Collected data entries:
○ ○ ○ ○ ○

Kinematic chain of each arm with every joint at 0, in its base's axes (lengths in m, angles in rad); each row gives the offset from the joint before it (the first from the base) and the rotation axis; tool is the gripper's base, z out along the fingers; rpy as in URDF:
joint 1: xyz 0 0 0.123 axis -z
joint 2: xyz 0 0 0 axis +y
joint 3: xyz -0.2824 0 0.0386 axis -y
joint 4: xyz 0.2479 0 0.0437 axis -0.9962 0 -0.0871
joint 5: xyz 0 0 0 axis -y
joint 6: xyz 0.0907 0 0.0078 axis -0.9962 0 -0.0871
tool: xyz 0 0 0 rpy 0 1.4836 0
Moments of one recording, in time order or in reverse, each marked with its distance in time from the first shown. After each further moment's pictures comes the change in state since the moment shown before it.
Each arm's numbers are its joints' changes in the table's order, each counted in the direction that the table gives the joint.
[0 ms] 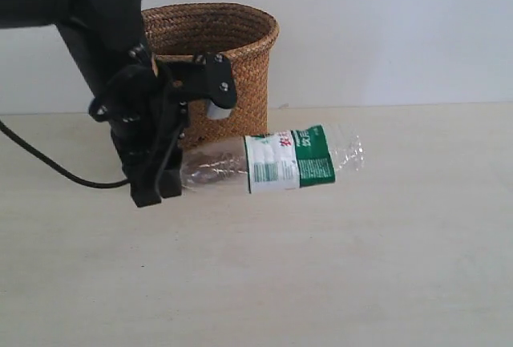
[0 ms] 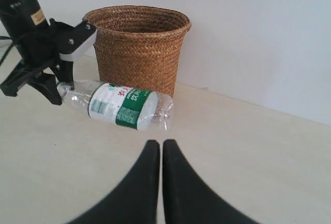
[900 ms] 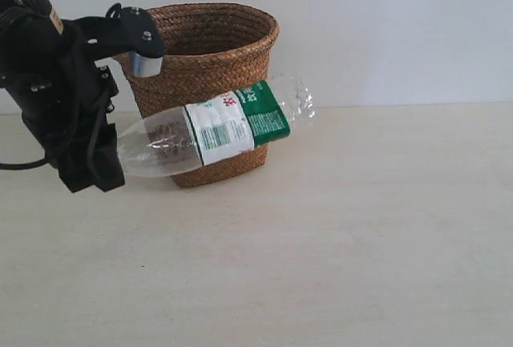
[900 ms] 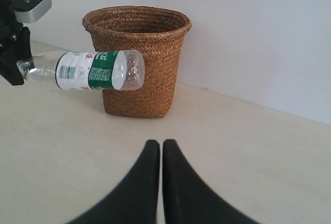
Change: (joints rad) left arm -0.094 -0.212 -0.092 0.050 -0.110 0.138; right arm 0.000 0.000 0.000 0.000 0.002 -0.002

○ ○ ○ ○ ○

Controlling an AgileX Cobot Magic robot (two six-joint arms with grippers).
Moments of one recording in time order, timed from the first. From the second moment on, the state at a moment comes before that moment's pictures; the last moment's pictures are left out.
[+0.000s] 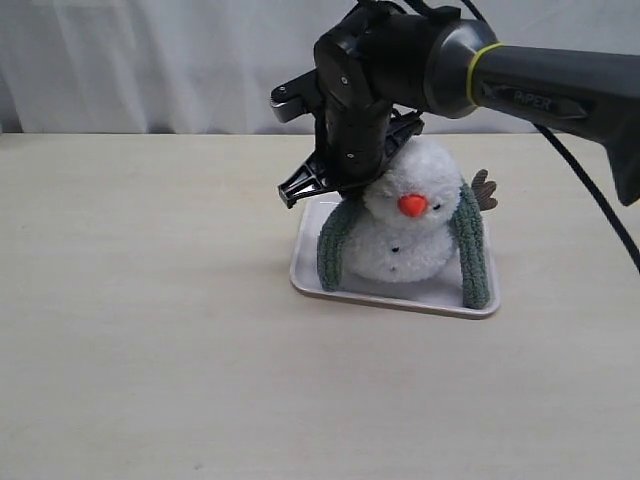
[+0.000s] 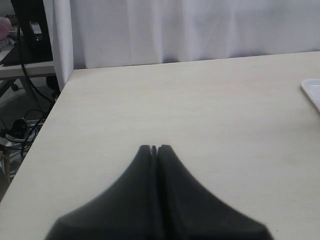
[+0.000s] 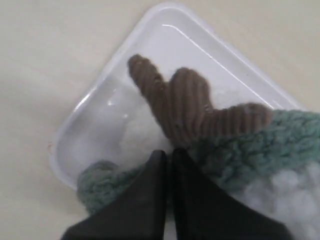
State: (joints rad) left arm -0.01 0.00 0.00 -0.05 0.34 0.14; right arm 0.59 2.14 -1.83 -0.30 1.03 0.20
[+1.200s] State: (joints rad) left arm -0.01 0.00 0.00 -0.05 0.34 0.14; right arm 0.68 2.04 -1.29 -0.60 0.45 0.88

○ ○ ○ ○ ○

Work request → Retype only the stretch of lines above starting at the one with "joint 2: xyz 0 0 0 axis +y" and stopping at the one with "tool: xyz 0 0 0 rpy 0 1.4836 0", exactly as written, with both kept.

Result of the task →
joint 2: xyz 0 0 0 axis +y
joint 3: xyz -0.2824 0 0.0386 axis -y
joint 4: xyz 0.2479 0 0.0437 axis -0.9962 0 -0.0871
joint 5: xyz 0 0 0 axis -y
joint 6: xyz 0.0907 0 0.0078 axis -0.9962 0 -0.0871
tool: xyz 0 0 0 rpy 0 1.4836 0

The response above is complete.